HMRC made unannounced visits to six souvenir shops across central London.

Photo: HMRC

HMRC has announced a major escalation in its crackdown on illegal activity on the UK's high streets, with plans to carry out more than 30,000 interventions during 2026/27 targeting tax fraud, illicit tobacco and vape sales, money laundering and labour exploitation.

The move comes after a series of unannounced inspections at six souvenir shops in central London this week, carried out jointly by HMRC, Home Office Immigration Enforcement, Westminster City Council Trading Standards and the Metropolitan Police.


The inspections focused on stores selling royal family, London and UK-themed souvenirs, as well as magic and wizarding merchandise. During the operation, HMRC officers completed full till data downloads at all six locations, with tax compliance investigations now set to follow.

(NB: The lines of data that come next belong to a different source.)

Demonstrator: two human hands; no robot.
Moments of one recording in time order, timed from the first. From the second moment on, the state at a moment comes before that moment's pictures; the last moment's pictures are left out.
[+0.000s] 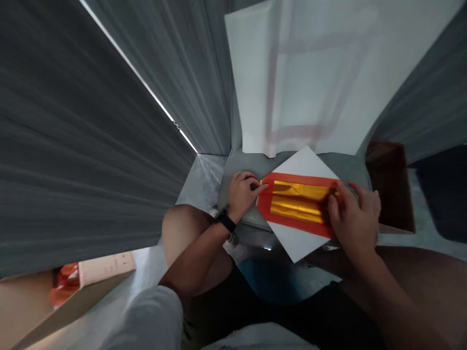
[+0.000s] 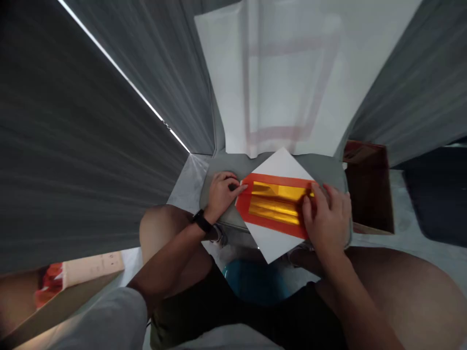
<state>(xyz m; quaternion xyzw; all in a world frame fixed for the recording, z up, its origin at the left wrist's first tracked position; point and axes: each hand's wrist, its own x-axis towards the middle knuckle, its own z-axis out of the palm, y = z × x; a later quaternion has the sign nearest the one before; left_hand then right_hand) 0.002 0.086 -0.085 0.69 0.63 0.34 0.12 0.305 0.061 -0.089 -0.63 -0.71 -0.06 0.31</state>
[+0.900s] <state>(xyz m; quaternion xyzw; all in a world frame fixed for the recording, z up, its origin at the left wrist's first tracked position) 0.032 0.039 -0.092 0.85 0.46 0.25 0.05 0.282 0.058 -0.094 -0.63 -0.73 -0.05 0.26</state>
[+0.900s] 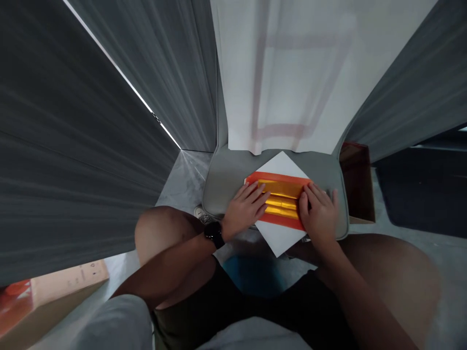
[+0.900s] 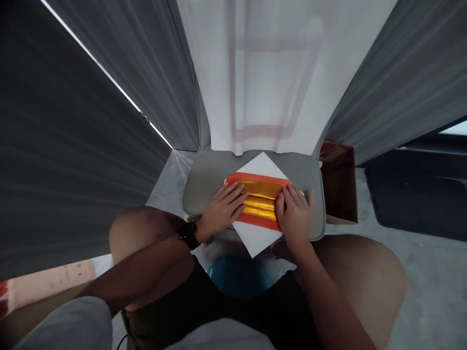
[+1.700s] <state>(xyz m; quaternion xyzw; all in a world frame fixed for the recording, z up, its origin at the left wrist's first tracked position) 0.029 0.048 -0.094 0.85 0.45 0.27 0.08 0.324 0.049 -0.099 -0.71 -0.61 0.02 0.36</state>
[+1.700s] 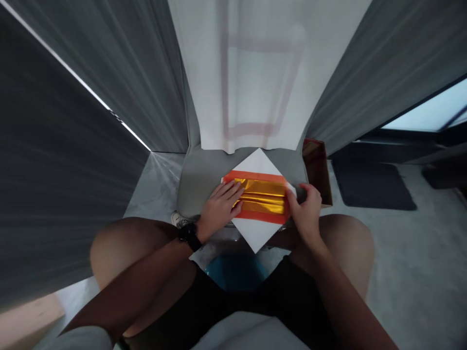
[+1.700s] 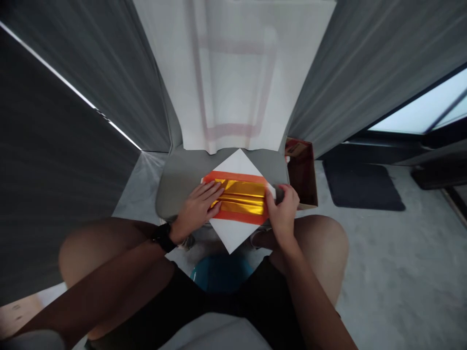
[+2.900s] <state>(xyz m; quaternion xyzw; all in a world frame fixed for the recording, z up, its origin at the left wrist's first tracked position) -0.054 0.076 -0.077 0.75 0.55 0.31 0.20 0.338 0.045 -0.095 -0.59 -0.71 0.18 0.35</state>
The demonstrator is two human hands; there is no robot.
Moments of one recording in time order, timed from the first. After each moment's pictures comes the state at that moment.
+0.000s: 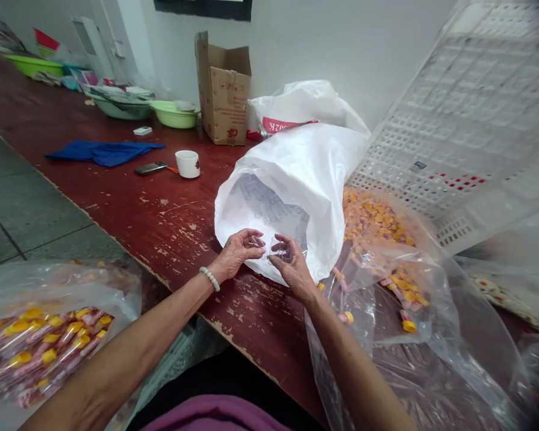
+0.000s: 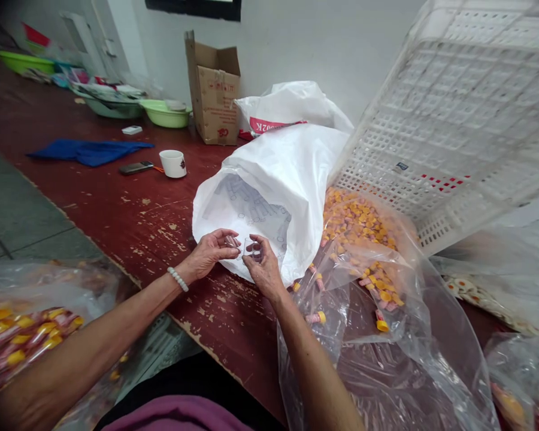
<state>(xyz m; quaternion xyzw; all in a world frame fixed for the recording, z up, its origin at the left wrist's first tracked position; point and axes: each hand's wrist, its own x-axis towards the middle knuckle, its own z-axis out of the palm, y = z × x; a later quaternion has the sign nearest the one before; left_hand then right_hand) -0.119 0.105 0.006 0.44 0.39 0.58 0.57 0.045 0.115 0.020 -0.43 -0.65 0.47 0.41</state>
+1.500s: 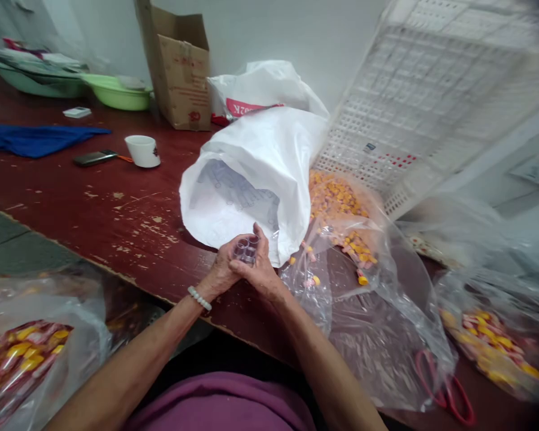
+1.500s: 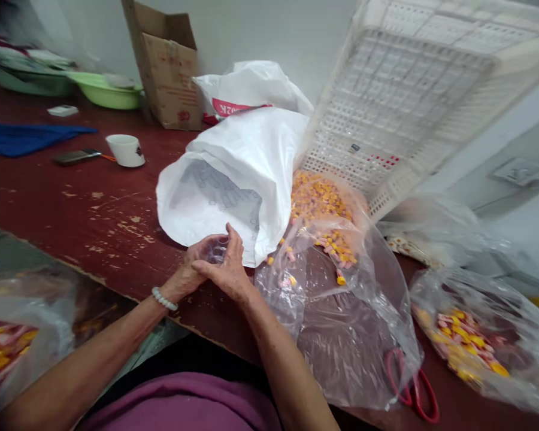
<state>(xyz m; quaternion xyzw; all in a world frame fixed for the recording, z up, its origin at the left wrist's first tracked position) -0.066 0.060 0.001 0.49 0.39 0.57 0.53 0.040 0.061 0.012 -0.45 -0.71 0.38 0.40</state>
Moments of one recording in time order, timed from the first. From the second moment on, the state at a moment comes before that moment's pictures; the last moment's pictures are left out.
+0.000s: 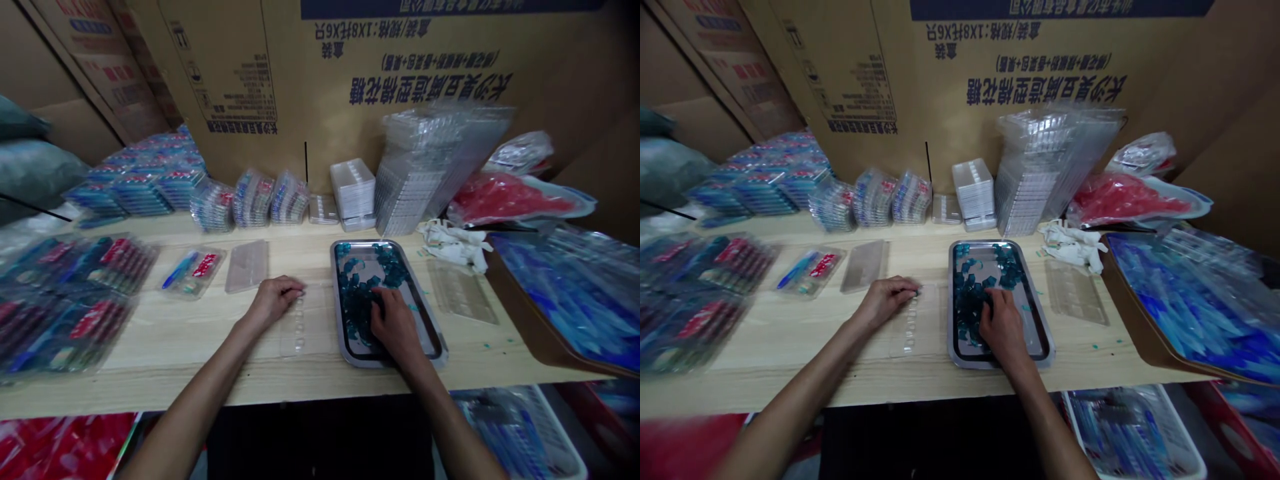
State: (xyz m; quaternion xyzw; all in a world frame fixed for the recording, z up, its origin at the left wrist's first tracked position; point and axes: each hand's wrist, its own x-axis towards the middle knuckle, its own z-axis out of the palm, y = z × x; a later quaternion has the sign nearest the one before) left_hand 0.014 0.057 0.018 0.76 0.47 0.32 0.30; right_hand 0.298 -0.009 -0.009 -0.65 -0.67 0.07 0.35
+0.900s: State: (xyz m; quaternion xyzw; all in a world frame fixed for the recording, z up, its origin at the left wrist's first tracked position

The wider enforcement action resulted in three arrests for immigration-related offences, while one business received a £40,000 civil penalty for employing an illegal worker.

Trading Standards officers also seized goods worth £5,433, including 289 disposable vapes, 173 squishy toys, counterfeit fashion accessories and unsafe travel adapters.

HMRC said intelligence gathered from the operation would help inform future enforcement activity as it steps up efforts to tackle criminality linked to retail premises.

The tax authority said interventions over the next year will include unannounced visits, tax investigations, organised crime probes, seizures and warning letters. Enforcement activity will target businesses suspected of being involved in money laundering, tax evasion, National Minimum Wage breaches and the sale of illicit products.

Particular attention will be paid to cash-intensive sectors, with HMRC highlighting vape shops, barbers, souvenir stores, candy shops and convenience stores as areas where some criminal networks have used legitimate-looking businesses as fronts for illegal activity.

The department also plans to increase efforts against so-called "till fraud", targeting businesses and software providers that use electronic tools to manipulate sales records, conceal revenue and evade tax.

Dan Tomlinson, exchequer secretary to the treasury, said: "Too many high streets have been blighted by illegal activity that harms local communities and undercut honest businesses, and we're determined to fix this.

"We're increasing our action across the UK to target the criminals using shops as a front for tax evasion, money laundering and fraud."

The announcement follows the launch last month of the new High Street Organised Crime Unit, backed by £30 million in government funding and bringing together HMRC, Trading Standards, policing partners, the National Crime Agency and other enforcement bodies.

It also builds on November’s Operation Machinize 2, a nationwide enforcement initiative led by the National Crime Agency. The operation involved more than 160 HMRC officers and resulted in 924 arrests and the seizure of £13m in suspected criminal proceeds.